In contrast to such a “too cold” response however, is the “too hot” response where divergent, creative, and more elaborate response is unduly explored and amplified. In fact, what is “too hot” and “too cold” shake hands when they go full circle.

A colleague reported they had been contacted by a combative litigious parent. The colleague was going to engage a lawyer, contact the college preemptively to have them on board should a complaint come in, and only communicate with the patient with a colleague in (any) room or on any phone call. After, the patient agreed to such terms sent out in an email.

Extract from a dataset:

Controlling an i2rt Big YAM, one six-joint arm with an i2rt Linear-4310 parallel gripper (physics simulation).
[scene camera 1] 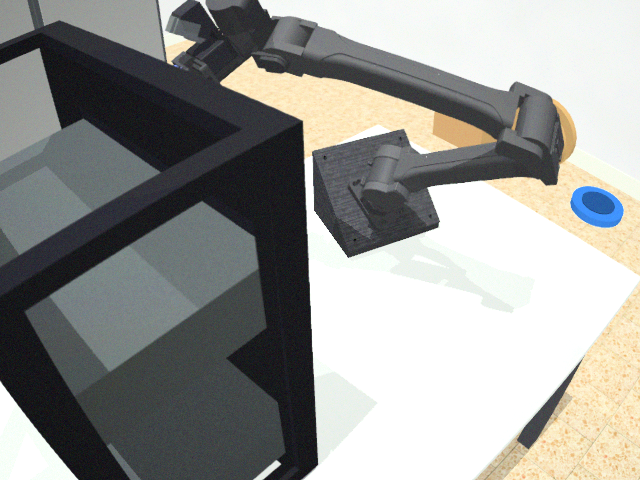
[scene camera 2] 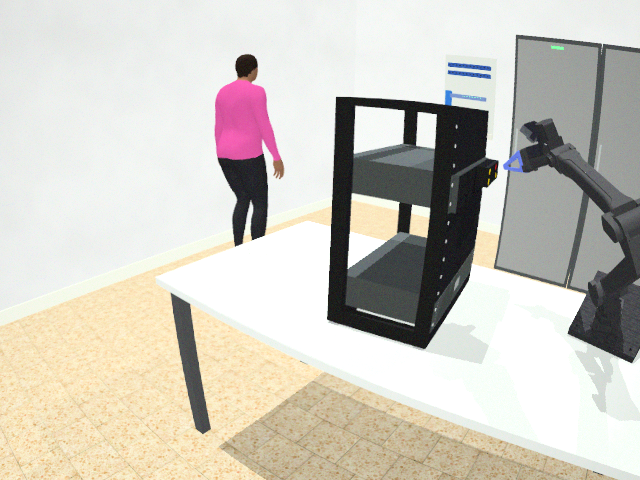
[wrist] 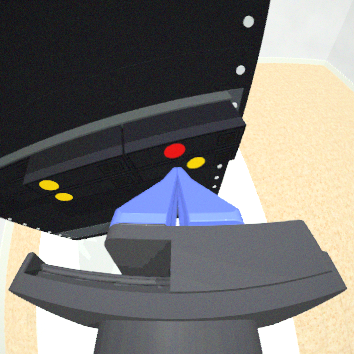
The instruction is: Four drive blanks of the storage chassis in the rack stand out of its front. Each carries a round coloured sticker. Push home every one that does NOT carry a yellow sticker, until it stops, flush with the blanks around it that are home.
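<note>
The black rack stands on the table. In the wrist view, black drive blanks stand out of the upper chassis front. A red sticker is on the upper right blank, and a yellow sticker is just below and right of it. Two more yellow stickers, an upper one and a lower one, are at the left. The protruding blanks also show in scene camera 2. My gripper is shut and empty, with its blue tips in front of the blanks, a small gap away. Scene camera 1 hides the chassis front.
The white table carries the rack and my arm's dark slanted base. A lower chassis sits at the rack's bottom. Grey cabinets stand behind. A person in pink stands beyond the table. A blue ring is on the floor.
</note>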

Finally, effective ethics consult is the same that defines effective treatment: appreciation of the status of the recipient of our services. This sense of the pre-disposition of the patient or colleague sets the parameters of consult (see Prochaska). Is my colleague more risk avoidant? Do they situate themselves through experience or predisposition in a more restrictive or expansive frame? Are they seeking to embrace the challenge or run from it? What actions have they taken? Time, patience, good listening, reflective/deliberate effort is required. (Infomercial: listen to my podcast on empathy.)

There is an old saying that the audience “makes” the speech and so too does the recipient of our services–be it a patient or a colleague–tell us what we have said, or can say, or should say. In the Polynesian culture this is called Lokahi: To be the right person, at the right time, in the right way, for the right people, for the right reasons.